Despite earlier statements that suggested the black boxes were in good condition, officials said yesterday that they were damaged and would require lengthy analysis that may not yield results.
 
The FSB, the Russian security service, said on Wednesday - when the investigation was only a few hours old - that there was no evidence of terrorism.

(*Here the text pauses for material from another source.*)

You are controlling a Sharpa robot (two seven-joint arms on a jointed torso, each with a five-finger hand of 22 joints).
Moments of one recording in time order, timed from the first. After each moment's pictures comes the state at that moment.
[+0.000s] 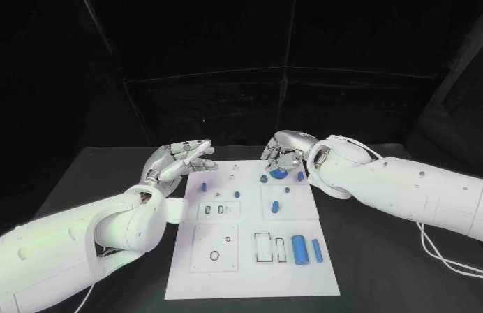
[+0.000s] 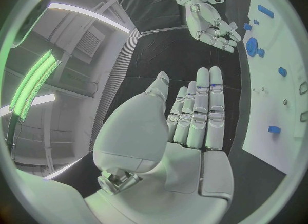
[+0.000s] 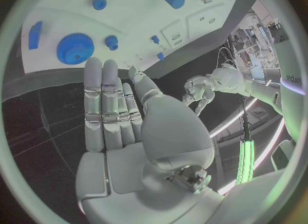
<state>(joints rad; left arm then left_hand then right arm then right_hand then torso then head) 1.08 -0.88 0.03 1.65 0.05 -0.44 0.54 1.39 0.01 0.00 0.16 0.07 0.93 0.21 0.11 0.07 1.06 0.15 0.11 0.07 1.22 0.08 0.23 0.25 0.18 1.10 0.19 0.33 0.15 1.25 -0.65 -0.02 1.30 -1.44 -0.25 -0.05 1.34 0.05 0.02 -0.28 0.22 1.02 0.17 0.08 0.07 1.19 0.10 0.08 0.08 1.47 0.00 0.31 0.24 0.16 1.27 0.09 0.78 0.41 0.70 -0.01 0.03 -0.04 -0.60</state>
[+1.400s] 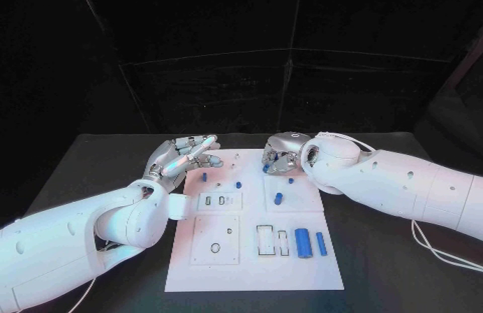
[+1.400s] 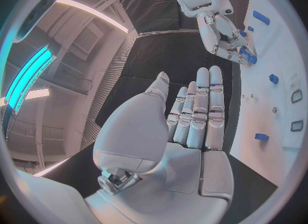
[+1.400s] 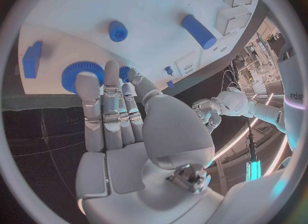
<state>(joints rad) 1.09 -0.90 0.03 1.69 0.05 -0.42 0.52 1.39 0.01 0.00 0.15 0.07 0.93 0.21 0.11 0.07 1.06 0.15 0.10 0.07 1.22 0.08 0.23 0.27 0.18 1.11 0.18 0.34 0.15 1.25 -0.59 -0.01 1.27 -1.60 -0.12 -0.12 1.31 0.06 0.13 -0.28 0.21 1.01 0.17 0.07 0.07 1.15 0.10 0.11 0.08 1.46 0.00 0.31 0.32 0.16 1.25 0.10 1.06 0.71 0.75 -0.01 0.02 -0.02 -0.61</state>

Critics say the announcement was hasty and politically motivated.
 
An explosives expert working at one of the crash sites was quoted in the liberal daily Kommersant as saying: "Our guys had not even got down to work when they heard on the radio that no evidence of a terrorist act had been found."
 
State-run television officials are reported to have told colleagues that instructions had been relayed from above that the word terrorism was to be avoided in broadcasts.
 
However, most independent experts concluded that a terrorist attack was the only feasible explanation for the crashes.
 
The leading theory put forward by explosives experts was that a member of ground staff attached timed bombs to the tail sections of the aircraft, possibly by magnets, shortly before take-off from Domodedovo airport, Moscow.
 
Another possibility was that baggage containing explosive devices was loaded on to the planes by ground staff.
 
Several daily newspapers quoted FSB sources as saying they were now working on the assumption that terrorists were responsible, despite the vague official statements.
 
An FSB source told Russki Courier: "Our main task now is not to find out who did it but how explosives could have got on board."
 
Chechen separatist rebels have long vowed to disrupt an election due to be held this Sunday to replace President Akhmad Kadyrov, the pro-Moscow leader assassinated in May.
 
According to Kommersant, sources in the FSB said playing down the possibility of terrorism "was just a game of words" and the Kremlin would come clean after the election.